**HOW TO COMPLETE THIS TASK**
Give the number of lines below with "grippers" in them, leaving out anything else.

**RECORDS FOR THE TASK**
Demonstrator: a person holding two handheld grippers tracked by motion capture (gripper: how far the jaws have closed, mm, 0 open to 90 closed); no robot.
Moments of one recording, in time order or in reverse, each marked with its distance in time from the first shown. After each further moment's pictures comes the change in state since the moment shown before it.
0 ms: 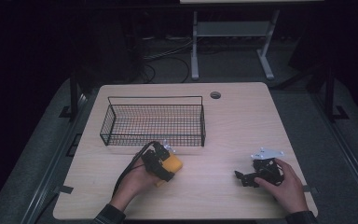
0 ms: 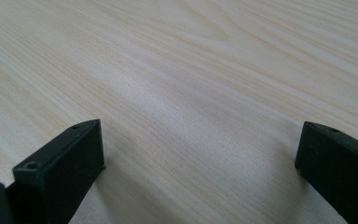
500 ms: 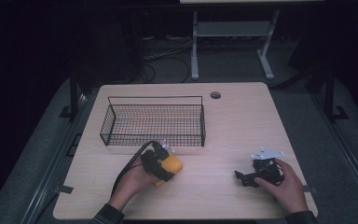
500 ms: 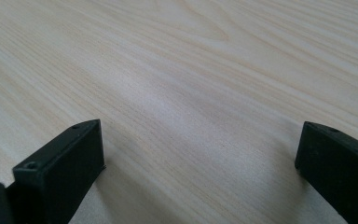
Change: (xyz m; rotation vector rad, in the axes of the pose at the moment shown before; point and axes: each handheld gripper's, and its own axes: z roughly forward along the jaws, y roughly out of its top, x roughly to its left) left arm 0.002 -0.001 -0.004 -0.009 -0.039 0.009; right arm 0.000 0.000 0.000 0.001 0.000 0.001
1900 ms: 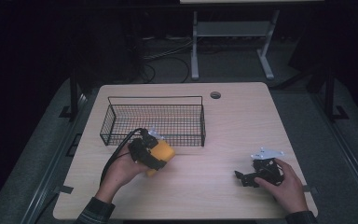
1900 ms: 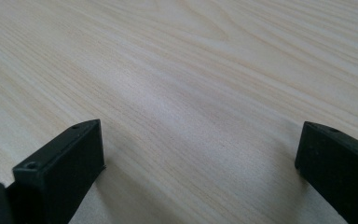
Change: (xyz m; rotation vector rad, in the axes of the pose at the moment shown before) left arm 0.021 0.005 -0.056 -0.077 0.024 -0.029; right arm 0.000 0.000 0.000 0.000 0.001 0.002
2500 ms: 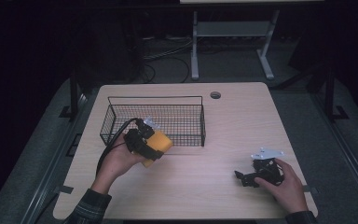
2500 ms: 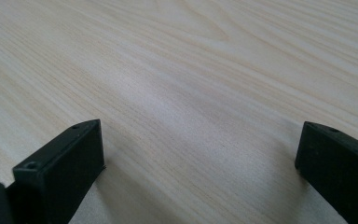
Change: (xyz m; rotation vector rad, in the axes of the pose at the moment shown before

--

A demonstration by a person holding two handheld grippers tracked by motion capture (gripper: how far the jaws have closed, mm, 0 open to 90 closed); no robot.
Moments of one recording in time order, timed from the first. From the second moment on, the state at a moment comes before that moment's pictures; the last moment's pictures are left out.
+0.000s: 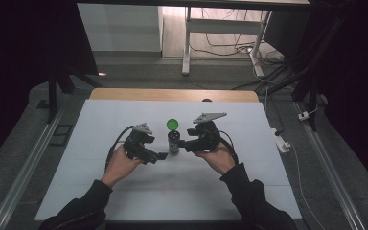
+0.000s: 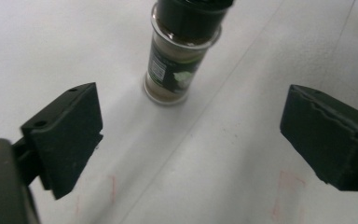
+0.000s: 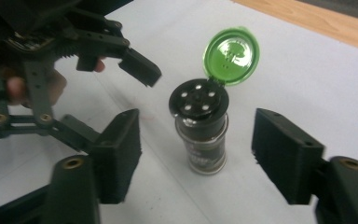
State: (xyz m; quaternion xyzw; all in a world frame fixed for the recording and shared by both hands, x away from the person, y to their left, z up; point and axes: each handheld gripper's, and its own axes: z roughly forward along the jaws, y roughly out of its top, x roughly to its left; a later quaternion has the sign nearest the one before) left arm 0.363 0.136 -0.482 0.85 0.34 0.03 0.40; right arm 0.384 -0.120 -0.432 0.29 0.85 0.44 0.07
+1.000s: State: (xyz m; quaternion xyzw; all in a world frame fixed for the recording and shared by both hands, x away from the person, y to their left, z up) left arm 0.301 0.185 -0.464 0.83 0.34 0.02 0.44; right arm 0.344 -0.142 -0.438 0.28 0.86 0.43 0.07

**OUTPUT**
2